Provided that the Seller negligently infringes an essential contractual duty, the liability to pay damages shall be limited to the foreseeable, typically occurring damage, unless unlimited liability applies pursuant to Section 7.1. Essential contractual obligations are obligations the contract imposes on the Seller according to its content to meet the purpose of the contract and whose fulfillment is essential for the due and proper implementation of the contract and on the fulfillment of which the Client can regularly rely.
For the rest the Seller’s liability is excluded.
The aforementioned provisions on liability apply also for the Seller’s liability regarding his legal representatives and vicarious agents.
8) LAW AND JURISDICTION
The law of the Grand-Duchy of Luxembourg shall apply to any contractual relations between the parties, excluding the UN-Convention on Contract for the International Sale of Goods.

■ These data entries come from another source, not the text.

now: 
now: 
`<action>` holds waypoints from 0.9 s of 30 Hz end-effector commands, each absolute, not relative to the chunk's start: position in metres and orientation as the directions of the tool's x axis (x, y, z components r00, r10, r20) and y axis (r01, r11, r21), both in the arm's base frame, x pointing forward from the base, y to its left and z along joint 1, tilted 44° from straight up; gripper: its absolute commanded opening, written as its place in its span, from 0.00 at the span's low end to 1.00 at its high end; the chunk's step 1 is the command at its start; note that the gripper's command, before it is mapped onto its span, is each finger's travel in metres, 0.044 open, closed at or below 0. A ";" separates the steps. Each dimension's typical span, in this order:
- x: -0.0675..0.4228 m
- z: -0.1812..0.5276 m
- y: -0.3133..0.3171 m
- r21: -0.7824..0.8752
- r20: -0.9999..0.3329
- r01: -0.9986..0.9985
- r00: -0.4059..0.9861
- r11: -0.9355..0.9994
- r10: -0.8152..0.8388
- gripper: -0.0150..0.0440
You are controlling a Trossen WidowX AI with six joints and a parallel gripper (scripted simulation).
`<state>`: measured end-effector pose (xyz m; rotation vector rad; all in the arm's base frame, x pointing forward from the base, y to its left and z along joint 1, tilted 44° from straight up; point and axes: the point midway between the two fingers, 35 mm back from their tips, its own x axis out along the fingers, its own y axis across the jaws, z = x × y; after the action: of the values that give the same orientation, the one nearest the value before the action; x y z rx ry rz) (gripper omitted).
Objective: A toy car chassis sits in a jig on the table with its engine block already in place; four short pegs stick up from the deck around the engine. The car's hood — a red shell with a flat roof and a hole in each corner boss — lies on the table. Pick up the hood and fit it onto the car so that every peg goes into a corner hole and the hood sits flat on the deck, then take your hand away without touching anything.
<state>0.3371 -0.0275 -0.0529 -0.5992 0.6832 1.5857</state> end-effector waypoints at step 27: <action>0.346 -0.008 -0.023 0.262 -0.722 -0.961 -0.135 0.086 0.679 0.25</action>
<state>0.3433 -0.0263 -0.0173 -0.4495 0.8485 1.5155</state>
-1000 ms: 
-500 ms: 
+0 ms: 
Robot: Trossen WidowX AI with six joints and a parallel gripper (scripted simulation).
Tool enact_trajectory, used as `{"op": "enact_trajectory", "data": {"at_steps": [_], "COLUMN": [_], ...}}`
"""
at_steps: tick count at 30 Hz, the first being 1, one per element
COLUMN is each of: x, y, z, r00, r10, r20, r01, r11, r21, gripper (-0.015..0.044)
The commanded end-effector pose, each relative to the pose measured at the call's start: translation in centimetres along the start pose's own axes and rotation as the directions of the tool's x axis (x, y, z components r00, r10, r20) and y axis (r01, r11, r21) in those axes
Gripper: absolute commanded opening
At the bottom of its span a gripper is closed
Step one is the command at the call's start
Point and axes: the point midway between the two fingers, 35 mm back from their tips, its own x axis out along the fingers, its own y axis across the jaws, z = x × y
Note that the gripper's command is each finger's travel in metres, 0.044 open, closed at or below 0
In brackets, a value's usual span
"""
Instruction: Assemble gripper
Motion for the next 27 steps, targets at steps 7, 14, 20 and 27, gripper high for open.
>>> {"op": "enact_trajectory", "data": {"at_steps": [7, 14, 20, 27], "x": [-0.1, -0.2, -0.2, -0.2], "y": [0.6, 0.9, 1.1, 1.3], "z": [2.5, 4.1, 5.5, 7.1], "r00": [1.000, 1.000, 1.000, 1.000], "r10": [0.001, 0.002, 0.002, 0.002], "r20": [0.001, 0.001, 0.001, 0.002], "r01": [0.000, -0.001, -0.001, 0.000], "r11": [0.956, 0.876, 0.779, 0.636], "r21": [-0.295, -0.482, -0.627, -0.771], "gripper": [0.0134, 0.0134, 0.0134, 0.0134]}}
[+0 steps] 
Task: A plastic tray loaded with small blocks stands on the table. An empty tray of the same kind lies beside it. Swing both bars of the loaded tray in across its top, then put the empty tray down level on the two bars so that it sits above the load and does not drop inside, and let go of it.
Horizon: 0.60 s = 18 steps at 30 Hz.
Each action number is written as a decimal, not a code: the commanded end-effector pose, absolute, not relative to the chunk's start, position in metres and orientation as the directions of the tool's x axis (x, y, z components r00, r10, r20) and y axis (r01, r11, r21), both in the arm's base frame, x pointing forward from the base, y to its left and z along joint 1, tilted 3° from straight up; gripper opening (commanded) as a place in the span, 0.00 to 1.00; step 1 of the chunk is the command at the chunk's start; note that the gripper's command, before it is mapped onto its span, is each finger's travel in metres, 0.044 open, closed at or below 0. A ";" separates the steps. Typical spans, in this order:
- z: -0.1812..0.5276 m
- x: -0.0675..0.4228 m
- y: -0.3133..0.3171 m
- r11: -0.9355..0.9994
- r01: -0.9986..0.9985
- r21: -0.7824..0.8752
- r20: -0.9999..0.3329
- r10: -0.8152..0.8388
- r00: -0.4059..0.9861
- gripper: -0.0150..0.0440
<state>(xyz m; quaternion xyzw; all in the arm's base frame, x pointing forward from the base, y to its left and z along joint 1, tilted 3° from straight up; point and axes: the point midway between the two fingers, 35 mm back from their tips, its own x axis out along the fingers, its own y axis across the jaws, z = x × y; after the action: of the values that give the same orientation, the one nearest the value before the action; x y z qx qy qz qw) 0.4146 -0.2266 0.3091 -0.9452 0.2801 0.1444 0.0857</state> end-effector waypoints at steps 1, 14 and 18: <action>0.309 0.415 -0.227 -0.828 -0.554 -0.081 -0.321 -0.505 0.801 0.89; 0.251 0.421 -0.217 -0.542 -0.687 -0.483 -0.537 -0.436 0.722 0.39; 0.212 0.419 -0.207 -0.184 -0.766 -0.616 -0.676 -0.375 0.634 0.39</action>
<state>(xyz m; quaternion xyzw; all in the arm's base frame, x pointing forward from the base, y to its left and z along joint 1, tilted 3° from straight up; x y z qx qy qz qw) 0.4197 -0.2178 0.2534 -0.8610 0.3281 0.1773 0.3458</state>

For consumers this choice of law is applicable only insofar as the provided protection has not been withdrawn due to compelling provisions of the State in which the Client has his usual place of residence.
Furthermore, this choice of law regarding the right to cancel does not apply to consumers, who are not nationals of a member state of the European Union at the time of concluding the contract and whose exclusive domicile and delivery address are located outside of the European Union at the time of concluding the contract.
If the Client is a registered trader, a legal entity of public law or of special fund under public law having its seat in the territory of Grand-Duchy of Luxembourg, the exclusive jurisdiction for all disputes arising out of this contract is the Seller’s registered office. If the Client is domiciled outside of the territory of the Grand-Duchy of Luxembourg, the registered office of the Seller will be the exclusive jurisdiction for all disputes arising out of this contract provided that the contract or claims arising out the contract can be attributed to the professional or commercial activity of the Client. In this case, the Seller is also entitled to invoke the court at the place of business of the Client.